What is expected:
Print out the whole listing below exactly as it is written.

*** Opening of Given data ***

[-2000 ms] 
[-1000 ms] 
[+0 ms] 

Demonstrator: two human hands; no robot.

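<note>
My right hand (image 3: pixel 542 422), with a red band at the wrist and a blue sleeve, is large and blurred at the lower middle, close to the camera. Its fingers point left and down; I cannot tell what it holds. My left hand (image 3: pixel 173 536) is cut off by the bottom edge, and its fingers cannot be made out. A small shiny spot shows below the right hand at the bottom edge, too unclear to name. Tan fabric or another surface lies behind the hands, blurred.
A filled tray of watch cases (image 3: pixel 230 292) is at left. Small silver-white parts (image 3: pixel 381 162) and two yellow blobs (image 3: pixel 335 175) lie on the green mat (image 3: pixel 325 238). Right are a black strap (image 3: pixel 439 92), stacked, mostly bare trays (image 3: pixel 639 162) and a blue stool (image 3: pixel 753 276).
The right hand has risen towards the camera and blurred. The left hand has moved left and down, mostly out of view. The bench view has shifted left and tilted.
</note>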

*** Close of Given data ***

Solved exercise:
[-2000 ms] 
[-1000 ms] 
[+0 ms] 

Demonstrator: two human hands; no robot.

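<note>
My right hand (image 3: pixel 542 422), with a red band at the wrist and a blue sleeve, is large and blurred at the lower middle, close to the camera. Its fingers point left and down; I cannot tell what it holds. My left hand (image 3: pixel 173 536) is cut off by the bottom edge, and its fingers cannot be made out. A small shiny spot shows below the right hand at the bottom edge, too unclear to name. Tan fabric or another surface lies behind the hands, blurred.
A filled tray of watch cases (image 3: pixel 230 292) is at left. Small silver-white parts (image 3: pixel 381 162) and two yellow blobs (image 3: pixel 335 175) lie on the green mat (image 3: pixel 325 238). Right are a black strap (image 3: pixel 439 92), stacked, mostly bare trays (image 3: pixel 639 162) and a blue stool (image 3: pixel 753 276).
The right hand has risen towards the camera and blurred. The left hand has moved left and down, mostly out of view. The bench view has shifted left and tilted.
</note>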

The exercise is now complete.